Typically, 60% to 65% of crude oil is what the NGL mix typically is, and what we've said about the combo play previously is if you really look at the production from a typical combo well, it's about one third crude oil, one third NGLs, and one third actual natural gas. Just like other natural gas. So a significant mix of that combo play composition is going to be NGLs.
- Analyst
Okay. Thanks. I just wanted to clarify. In your opening remarks you talked about the nadir of your production of the year to be in the fourth quarter. Are you looking at that total Company-wide or are you talking about your US gas production?
- Chairman, CEO
That's North American gas. Yes.
- Analyst
Thanks. One final question for you. EOG had any staff reduction?
- Chairman, CEO
No, we have not. We are selectively adding this year, and we don't anticipate any staff reductions.
- Analyst
Great.

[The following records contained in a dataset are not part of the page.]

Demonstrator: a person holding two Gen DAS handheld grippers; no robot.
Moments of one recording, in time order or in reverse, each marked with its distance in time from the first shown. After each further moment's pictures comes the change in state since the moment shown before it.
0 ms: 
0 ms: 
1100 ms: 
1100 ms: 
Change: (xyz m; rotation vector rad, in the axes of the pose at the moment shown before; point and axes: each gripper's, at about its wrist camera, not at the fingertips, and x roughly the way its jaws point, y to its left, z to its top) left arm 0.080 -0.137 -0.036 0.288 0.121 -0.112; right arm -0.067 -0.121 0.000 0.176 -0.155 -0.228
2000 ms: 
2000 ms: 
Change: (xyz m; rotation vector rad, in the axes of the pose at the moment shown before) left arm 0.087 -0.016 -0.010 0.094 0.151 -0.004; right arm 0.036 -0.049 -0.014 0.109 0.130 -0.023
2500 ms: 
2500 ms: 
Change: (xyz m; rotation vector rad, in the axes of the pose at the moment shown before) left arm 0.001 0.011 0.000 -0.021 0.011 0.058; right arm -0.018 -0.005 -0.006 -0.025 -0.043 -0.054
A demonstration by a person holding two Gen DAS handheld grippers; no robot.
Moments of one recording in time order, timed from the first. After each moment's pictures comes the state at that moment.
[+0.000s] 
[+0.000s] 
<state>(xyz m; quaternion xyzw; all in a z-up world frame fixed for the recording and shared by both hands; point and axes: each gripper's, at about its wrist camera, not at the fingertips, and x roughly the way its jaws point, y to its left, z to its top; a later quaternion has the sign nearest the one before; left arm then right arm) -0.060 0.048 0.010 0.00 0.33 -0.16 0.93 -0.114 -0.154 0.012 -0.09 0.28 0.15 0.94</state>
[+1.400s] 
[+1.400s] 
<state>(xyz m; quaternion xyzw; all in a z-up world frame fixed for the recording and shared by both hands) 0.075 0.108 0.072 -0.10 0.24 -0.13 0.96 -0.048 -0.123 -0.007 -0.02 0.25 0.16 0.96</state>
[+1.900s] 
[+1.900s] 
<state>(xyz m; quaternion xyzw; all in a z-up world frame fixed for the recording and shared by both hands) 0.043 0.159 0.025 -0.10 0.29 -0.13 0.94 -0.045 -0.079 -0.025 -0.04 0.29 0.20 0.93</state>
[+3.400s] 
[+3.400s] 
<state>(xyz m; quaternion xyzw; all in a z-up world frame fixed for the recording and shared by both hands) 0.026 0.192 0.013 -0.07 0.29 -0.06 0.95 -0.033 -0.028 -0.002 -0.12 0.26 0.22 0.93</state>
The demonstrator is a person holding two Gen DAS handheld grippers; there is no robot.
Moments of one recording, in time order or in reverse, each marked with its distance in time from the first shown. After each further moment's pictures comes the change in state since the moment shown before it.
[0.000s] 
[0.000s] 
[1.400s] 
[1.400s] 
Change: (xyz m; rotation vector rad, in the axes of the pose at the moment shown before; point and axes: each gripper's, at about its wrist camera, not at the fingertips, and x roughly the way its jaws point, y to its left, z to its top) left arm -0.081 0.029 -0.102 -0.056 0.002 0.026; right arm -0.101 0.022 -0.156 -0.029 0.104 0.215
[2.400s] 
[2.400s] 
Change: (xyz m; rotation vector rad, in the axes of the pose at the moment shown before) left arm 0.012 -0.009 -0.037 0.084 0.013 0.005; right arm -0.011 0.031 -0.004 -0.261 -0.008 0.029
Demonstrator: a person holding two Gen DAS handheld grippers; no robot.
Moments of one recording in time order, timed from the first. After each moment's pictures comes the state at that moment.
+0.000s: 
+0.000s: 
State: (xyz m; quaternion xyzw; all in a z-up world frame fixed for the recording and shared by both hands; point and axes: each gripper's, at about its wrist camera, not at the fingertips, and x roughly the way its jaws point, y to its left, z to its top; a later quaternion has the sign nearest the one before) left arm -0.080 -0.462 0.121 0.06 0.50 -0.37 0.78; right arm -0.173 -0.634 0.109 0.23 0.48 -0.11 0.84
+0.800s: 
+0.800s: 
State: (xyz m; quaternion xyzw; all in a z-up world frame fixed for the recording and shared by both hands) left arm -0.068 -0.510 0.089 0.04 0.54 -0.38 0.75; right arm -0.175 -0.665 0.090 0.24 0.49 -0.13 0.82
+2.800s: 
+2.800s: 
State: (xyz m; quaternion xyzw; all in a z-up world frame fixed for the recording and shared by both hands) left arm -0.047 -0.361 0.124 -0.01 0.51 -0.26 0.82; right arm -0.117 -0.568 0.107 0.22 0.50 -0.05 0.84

That's it for me. Thank you.
- Chairman, CEO
Thanks Ellen.
Operator
That is all the time that we have for questions today. We'll turn things back over for any additional or closing remarks.
- Chairman, CEO
I don't have any further closing remarks. I just want to thank everyone for being on the call with us and we'll talk again in three months.
Operator
That does conclude today's teleconference. Thank you all for joining. Have a great day.